A changing landscape


It’s great to see new initiatives being launched – the #metoo movement across the pond and the implementation of Gender Pay Gap reporting has really galvanised a latent desire to affect change on a greater scale than ever before. There is a long way to go and it will take time to see gender equality in all the different spheres of life we’d like to see it – benefiting men and women. But with more people standing up, raising awareness, and offering solutions/ interventions, who knows what change we’ll be able to see sooner rather than later!


Negotiating pay


There’s a fair amount of evidence around women and negotiating salaries – in her eye-opening “What works: Gender equality by design”, Harvard Professor Iris Bohnet shares research to show that women are less likely to negotiate starting salaries and so start on lower salaries than men. Women are also less likely to apply for jobs where the compensation isn’t stated clearly, and are more likely to negotiate when told they can.


But the kicker is that when women do negotiate and ask for higher compensation, in most people’s minds, they violate gender norms. A study found that research participants judged female candidates who negotiated for benefits to be less hireable than females who did not negotiate, while men who asked for the same suffered from hardly any penalty. However, there is a way – a right way to negotiate to help mitigate this bias. Women are not penalised, and are actually better at negotiating with a communal motivation. This means that when negotiating, women should put forward what they will do for the company and how her being hired will benefit everyone.

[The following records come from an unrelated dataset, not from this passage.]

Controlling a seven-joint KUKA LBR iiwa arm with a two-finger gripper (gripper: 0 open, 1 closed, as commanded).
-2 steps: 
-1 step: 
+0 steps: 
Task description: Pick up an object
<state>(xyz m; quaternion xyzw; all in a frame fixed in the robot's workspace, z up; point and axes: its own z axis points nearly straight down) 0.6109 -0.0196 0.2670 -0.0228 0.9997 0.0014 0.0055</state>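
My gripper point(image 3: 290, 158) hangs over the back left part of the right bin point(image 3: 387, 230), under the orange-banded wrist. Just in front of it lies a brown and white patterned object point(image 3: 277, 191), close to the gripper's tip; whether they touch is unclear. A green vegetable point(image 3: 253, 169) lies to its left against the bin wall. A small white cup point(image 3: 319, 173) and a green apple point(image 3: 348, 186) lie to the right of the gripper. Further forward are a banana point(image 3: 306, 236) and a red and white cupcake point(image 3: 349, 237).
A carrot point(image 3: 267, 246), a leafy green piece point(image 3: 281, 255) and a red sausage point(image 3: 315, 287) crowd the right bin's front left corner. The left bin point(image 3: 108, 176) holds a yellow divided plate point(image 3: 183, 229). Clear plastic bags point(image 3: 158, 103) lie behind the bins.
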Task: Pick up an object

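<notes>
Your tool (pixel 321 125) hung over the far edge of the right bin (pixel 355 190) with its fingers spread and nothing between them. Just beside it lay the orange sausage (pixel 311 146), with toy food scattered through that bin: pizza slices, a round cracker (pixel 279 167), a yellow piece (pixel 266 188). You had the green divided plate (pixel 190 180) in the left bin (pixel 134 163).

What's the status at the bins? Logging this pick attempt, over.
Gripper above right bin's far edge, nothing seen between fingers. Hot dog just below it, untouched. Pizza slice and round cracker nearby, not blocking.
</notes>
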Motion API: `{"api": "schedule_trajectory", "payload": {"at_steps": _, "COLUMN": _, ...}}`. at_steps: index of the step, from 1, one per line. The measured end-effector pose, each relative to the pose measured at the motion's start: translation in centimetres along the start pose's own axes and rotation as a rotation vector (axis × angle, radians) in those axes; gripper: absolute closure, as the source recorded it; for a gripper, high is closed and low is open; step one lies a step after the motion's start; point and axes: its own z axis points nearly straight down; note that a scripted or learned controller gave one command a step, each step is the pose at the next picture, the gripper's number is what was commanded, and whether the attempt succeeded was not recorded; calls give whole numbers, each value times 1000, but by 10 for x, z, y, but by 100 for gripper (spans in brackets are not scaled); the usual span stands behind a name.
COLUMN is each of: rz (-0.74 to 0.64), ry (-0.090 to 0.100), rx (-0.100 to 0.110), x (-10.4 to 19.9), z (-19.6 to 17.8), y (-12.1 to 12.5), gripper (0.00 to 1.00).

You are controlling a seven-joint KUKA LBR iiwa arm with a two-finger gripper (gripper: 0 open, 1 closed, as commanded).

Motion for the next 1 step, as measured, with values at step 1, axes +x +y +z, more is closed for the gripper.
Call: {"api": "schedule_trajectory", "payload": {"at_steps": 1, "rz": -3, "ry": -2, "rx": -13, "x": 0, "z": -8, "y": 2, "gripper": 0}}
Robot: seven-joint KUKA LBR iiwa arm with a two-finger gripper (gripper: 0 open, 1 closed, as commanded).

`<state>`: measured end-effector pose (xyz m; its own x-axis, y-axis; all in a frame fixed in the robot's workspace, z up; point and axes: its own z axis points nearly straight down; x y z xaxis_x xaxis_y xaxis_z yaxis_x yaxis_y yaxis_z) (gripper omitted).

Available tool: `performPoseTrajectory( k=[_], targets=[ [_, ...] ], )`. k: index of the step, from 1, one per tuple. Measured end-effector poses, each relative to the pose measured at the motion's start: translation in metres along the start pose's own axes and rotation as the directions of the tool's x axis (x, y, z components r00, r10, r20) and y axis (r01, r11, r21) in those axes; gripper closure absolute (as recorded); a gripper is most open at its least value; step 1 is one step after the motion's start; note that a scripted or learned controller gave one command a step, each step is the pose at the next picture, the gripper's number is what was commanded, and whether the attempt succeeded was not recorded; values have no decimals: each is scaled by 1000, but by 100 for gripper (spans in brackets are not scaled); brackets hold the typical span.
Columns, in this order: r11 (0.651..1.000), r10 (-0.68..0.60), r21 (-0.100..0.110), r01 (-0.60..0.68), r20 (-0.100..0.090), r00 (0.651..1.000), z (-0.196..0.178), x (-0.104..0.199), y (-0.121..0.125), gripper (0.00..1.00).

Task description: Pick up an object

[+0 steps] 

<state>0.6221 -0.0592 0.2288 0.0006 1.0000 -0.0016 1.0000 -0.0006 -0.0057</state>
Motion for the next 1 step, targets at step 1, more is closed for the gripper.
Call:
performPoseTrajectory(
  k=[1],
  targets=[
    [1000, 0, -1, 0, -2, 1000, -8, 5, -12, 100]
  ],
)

Help is out there. A unique and truly accessible offer comes from Natalie Reynolds who launched Make Your Ask in 2018. Her goal is to empower one million women around the world to negotiate effectively and make their ask – through an online course that can be purchased for just £10! However, ultimately, the onus shouldn’t just be on women having to fight their corner and there are steps that companies can take. The most important and hotly debated of which is pay transparency – if you know what all your colleagues are making, then there’s no way a woman (even inadvertently) can be paid less than a man for the same role.


Gender Pay Gap


On the same day that the #metoopay campaign was launched, PWC and The Diversity Project launched a report about the Gender Pay Gap in the investment industry, and it does not make the most encouraging reading.


“Although the investment industry is lagging other sectors, there are signs of ‘diversity fatigue’ and push back. Business leaders may be convinced of the need to act, but too many investment professionals perceive the issue to be more about political correctness than a driver of investment performance or the long-term success of their firm. There is resentment about special programmes designed to foster diverse talent, even where the motivation is to create the best investment teams.”

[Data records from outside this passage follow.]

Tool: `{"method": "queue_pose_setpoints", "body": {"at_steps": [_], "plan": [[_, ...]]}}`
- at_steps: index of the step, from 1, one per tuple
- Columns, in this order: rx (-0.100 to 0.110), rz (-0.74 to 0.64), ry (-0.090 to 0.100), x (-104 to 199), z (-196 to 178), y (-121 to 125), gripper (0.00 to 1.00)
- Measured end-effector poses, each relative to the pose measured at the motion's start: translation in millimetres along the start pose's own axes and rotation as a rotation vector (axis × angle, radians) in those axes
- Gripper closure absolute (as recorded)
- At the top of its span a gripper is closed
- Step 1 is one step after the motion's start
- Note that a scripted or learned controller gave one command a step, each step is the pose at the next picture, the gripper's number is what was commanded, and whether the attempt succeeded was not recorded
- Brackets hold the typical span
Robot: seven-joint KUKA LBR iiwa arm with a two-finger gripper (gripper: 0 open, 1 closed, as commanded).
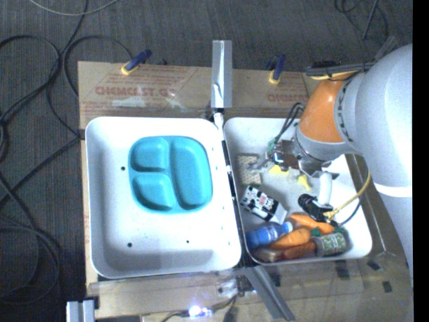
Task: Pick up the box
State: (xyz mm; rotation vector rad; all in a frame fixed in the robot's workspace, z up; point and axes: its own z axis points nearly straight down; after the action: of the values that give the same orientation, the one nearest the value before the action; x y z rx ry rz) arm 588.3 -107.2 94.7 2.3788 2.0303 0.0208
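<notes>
The tool [280,161] hovers just up-right of the box [260,203]; whether it is open or closed cannot be told.

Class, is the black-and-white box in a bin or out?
In. The box lies inside the right-hand bin, next to the blue bottle.

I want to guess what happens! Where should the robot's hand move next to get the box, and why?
Probably a short move down-left in the picture, then lower: the hand sits up-right of the black-and-white box, which lies untouched in the right bin, near the blue bottle.
</notes>
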Motion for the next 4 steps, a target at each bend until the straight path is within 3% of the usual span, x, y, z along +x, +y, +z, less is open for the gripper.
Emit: {"method": "queue_pose_setpoints", "body": {"at_steps": [1,2,3,4], "plan": [[-0.008,-0.022,0.001,-40,-2,-34,0.00],[0.023,0.312,-0.007,-27,-33,-24,0.00],[-0.005,0.196,-0.006,-1,0,-36,0.00],[0.007,0.023,-0.003,7,2,75,0.00]]}}
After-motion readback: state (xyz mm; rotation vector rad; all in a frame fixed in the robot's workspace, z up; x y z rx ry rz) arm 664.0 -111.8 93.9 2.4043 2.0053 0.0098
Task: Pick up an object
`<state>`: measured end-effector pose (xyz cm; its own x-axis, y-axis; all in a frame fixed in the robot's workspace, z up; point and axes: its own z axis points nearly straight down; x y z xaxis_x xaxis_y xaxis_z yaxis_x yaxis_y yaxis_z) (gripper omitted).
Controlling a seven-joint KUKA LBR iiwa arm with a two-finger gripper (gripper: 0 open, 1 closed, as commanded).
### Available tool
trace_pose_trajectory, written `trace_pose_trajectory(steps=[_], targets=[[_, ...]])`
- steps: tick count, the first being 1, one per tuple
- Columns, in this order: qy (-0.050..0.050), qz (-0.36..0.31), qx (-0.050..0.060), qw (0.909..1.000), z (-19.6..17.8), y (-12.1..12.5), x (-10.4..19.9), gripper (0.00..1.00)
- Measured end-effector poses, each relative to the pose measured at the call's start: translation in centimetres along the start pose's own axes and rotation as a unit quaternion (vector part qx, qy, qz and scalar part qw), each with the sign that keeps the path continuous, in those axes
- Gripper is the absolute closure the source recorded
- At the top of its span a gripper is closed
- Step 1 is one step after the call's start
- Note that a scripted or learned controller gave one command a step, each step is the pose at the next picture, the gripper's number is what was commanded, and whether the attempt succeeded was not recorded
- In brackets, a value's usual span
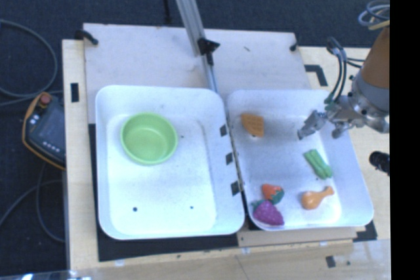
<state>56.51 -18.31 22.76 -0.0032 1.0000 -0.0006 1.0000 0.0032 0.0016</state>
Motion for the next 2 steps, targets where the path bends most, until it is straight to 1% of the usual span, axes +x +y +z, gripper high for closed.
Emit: trace_pose_trajectory(steps=[1, 2], targets=[[0.0, 0.0, 0.0, 1.0, 0.0, 0.0, 0.0, 0.0], [0.0, 0.002, 0.003, 1.0, 6.1, -0.4, 0.5, 0.0]])
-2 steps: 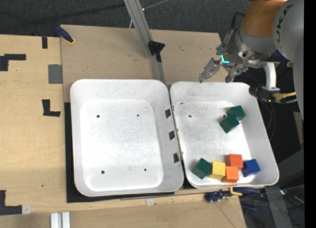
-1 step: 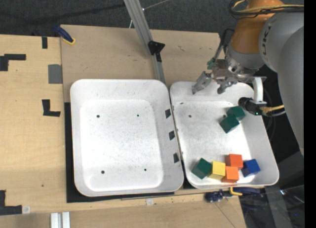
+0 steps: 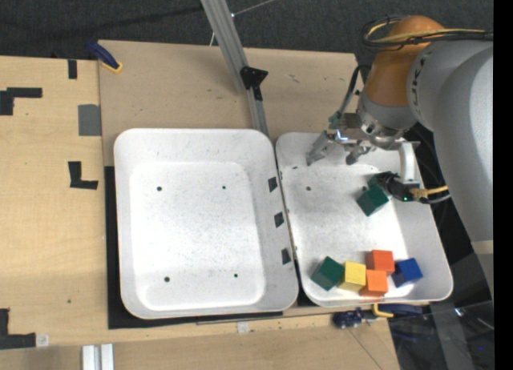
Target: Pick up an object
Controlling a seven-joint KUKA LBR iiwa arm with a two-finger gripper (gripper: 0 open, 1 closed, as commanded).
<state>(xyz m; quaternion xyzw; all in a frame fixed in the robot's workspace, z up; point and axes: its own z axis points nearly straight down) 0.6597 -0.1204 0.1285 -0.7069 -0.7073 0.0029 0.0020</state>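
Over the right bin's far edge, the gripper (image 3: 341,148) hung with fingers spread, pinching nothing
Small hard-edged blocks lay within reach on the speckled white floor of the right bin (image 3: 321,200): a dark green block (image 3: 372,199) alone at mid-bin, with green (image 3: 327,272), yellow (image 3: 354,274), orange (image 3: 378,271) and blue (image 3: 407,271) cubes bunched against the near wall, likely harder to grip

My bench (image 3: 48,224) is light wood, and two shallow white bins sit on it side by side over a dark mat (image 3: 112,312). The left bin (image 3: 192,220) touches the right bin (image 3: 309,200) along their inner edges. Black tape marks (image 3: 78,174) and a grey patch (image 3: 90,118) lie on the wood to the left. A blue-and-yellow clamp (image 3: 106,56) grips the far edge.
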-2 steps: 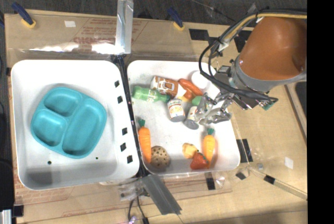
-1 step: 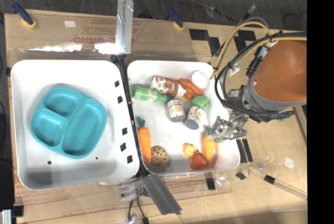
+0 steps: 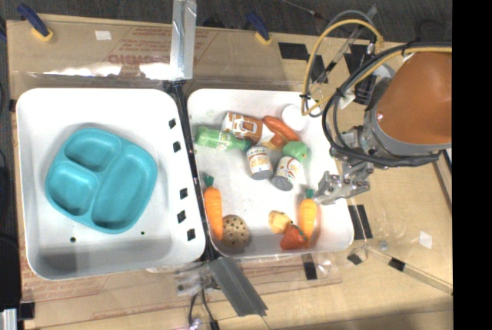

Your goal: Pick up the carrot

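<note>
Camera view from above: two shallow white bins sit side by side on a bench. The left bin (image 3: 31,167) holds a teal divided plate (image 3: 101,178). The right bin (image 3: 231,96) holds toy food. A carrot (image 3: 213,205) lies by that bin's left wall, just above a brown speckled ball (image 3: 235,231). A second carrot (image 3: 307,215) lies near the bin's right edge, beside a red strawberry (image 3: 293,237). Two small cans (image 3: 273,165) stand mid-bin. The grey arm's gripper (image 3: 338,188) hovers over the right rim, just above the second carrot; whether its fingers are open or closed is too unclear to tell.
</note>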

Helena Morrissey, Chair of The Diversity Project and Head of Personal Investing at Legal & General Investment Management, sees a way forward. She said, “diversity and inclusion needs to be treated just like any other business issue, featured on every strategy day agenda, in every performance review, every hiring, promotion and reward decision, every risk and culture assessment.”


It’s great to see such inspiring leaders like Dame Moya Greene and Helena Morrissey take up the good fight, but everyone has a role to play. And hopefully sooner rather than later, we can be confident that future generations won’t have to face the same gender battles we have.